要約

One of the requirements for setting up Bitbucket Mirrors or Mirror Farms is that both the primary instance and the mirror should support HTTPS and have valid, non-expired SSL certificates.

It is recommended that they use certificates signed by a publicly-trusted Certification Authority (CA) instead of a self-signed certificates because this will make the mirror installation steps simpler and less prone to errors.

When a self-signed certificate is used, the certificate needs to be exported from the primary instance and imported into the Java truststore of the mirror.

In the same manner, if a self-signed certificate is used on the mirror, it also needs to be exported from the mirror and imported into the truststore of the primary instance.

If CA-signed certificates are used, the additional steps above will not be required.

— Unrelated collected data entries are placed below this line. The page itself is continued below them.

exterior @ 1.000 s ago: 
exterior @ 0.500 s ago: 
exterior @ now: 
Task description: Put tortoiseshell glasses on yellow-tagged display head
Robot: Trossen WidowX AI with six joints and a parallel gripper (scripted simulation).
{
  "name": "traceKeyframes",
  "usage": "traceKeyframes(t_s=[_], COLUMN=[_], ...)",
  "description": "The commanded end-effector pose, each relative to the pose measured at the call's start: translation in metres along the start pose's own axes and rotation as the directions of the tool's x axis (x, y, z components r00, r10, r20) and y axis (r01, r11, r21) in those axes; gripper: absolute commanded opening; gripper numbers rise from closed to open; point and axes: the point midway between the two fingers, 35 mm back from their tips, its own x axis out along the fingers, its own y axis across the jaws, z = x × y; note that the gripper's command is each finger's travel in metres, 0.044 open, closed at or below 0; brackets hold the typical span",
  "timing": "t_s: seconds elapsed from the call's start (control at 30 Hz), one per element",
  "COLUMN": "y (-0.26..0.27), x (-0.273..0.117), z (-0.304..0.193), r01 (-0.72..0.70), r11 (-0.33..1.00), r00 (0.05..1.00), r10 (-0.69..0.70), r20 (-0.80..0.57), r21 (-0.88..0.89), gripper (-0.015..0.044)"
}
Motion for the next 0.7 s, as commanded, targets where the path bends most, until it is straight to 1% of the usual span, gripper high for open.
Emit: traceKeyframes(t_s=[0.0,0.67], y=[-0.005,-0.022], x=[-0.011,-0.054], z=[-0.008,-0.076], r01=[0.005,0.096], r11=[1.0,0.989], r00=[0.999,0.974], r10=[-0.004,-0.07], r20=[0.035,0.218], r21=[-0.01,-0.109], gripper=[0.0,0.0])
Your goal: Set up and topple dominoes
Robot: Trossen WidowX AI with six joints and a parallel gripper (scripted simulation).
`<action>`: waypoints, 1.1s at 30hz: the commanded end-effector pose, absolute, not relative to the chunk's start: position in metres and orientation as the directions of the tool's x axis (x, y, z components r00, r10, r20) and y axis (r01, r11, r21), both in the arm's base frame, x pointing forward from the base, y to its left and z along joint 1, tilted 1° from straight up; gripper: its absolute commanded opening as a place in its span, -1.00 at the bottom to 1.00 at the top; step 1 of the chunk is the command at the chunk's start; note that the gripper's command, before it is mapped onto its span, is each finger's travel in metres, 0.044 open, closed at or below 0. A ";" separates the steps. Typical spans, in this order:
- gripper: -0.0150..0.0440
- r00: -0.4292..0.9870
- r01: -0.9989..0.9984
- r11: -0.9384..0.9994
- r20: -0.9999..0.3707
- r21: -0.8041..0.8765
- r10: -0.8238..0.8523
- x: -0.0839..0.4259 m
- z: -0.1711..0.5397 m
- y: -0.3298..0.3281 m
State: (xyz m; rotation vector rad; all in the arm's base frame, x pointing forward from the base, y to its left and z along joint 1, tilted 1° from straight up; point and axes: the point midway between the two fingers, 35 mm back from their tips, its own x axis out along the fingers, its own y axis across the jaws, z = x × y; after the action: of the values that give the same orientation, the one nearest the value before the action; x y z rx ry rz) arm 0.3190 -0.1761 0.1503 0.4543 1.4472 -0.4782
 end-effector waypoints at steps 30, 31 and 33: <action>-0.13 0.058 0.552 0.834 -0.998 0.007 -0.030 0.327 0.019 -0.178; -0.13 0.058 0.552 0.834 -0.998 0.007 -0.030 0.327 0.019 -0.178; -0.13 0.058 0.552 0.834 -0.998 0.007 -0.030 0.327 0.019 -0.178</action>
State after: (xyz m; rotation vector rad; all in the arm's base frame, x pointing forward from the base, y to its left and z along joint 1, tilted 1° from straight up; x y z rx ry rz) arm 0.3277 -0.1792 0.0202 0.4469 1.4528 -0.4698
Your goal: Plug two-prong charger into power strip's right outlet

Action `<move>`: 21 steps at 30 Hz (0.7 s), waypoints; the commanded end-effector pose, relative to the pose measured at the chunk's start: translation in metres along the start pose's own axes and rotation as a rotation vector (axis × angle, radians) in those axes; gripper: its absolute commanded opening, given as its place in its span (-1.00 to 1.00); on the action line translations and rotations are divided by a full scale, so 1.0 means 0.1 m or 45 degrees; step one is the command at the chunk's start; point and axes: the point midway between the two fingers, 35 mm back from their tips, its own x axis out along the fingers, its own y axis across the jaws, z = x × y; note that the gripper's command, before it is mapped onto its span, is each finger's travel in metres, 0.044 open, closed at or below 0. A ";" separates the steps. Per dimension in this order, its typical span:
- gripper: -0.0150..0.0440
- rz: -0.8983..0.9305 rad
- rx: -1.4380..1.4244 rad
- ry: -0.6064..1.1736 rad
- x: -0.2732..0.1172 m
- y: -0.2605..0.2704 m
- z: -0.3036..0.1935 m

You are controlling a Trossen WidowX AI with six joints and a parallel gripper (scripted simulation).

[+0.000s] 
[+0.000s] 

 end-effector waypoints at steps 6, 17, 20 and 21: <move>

In addition, if the self-signed certificates were imported into the default truststore location, e.g. $JAVA_HOME/lib/security/cacerts and the Java installation used by the application is updated, the self-signed certificates would need to be reimported.

環境

Bitbucket Data Center with Mirrors or Mirror Farms

ソリューション

If it is not possible to use certificates signed by a publicly-trusted CA, the general procedures would be to export the self-signed certificate from the Primary Data Center and import it into the truststore of the mirror, and vice versa.

For more detailed procedures, refer to the link: How to import a public SSL certificate into a JVM.

Note that if the Data Center instance is clustered, the mirror's certificate needs to be imported into the truststore of each primary Data Center node.

Correspondingly, if the mirror is a farm with multiple nodes, the primary instance's certificate needs to be imported into the truststore of each mirror farm node.